The new central bank may have been undermined by having politicians bend its rules before it is set up. But a much more important question is whether those rules are right. The Duisenberg-Trichet row has drawn attention to the fact that the constitution of the ECB, as laid down in the Maastricht treaty, is flawed. The eight-year, non-renewable term for the president may be modelled on the Bundesbank - the Platonic ideal of central banks - but it is too long. Mr Greenspan is half way through his third four- year term at the Fed, and no one suggests that his effectiveness has been compromised by periodic reappointment. The trouble with the German central bank model is that it equates independence with lack of accountability. The Bundesbank makes its decisions in secret and they are always "unanimous". The ECB is expected to operate in the same way, but the treaty says it "may decide to make the outcome of its deliberations public". It should do so. And Mr Duisenberg should submit himself to regular public questioning by European finance ministers and the European Parliament, just as Mr Greenspan gives evidence to congressional committees and Eddie George appears before the Treasury Select Committee. None of this would compromise the ECB's independence, but openness would strengthen its democratic legitimacy. It seems curious - not to say arrogant - to suggest that the United Kingdom's monetary institutions are superior to Germany's, given the two countries' records on inflation. But haphazardly and by accident, in response to failure, we have evolved an independent Bank of England which sets policy openly, with differences of view argued out in public. Politicians do not set interest rates, but the people who do are accountable in the broader sense - an accountability the institutions of the EU desperately lack.

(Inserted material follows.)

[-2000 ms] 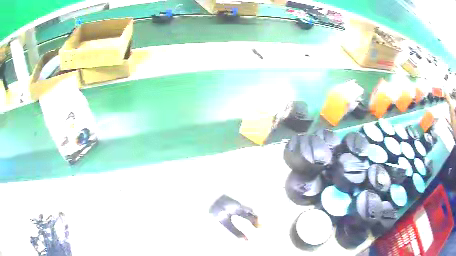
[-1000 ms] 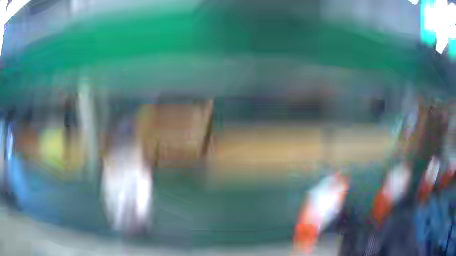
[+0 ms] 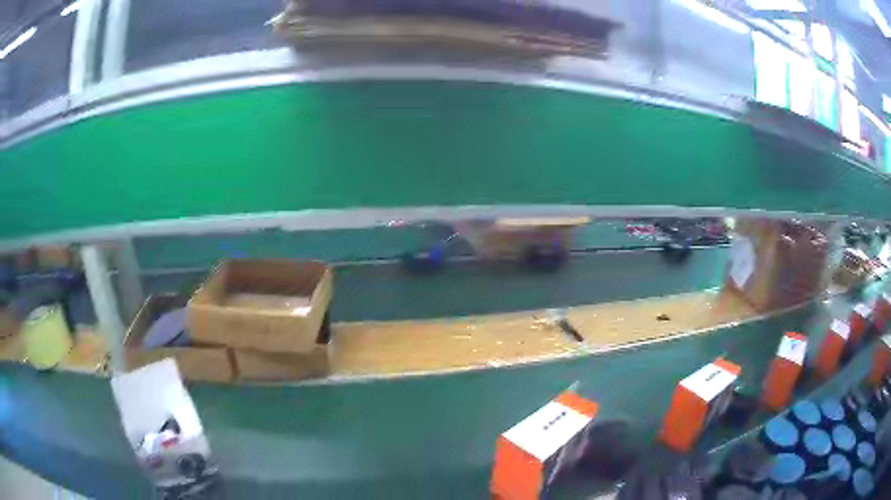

This is an important issue, but in the end it is not going to make the difference as to whether Britain should or should not join the euro. That, as Mr Blair reiterated yesterday, remains a fundamentally economic rather than political question. It is one of the great mysteries of applied economics that, 25 years after Britain joined the Common Market and six years after the creation of the "single market", the British economic cycle remains out of sync with the continental one. Mr Blair's position is not easy, but it is right: to postpone entry until there is genuine convergence, while trying to ensure the constitution of the euro emphasises openness and transparency.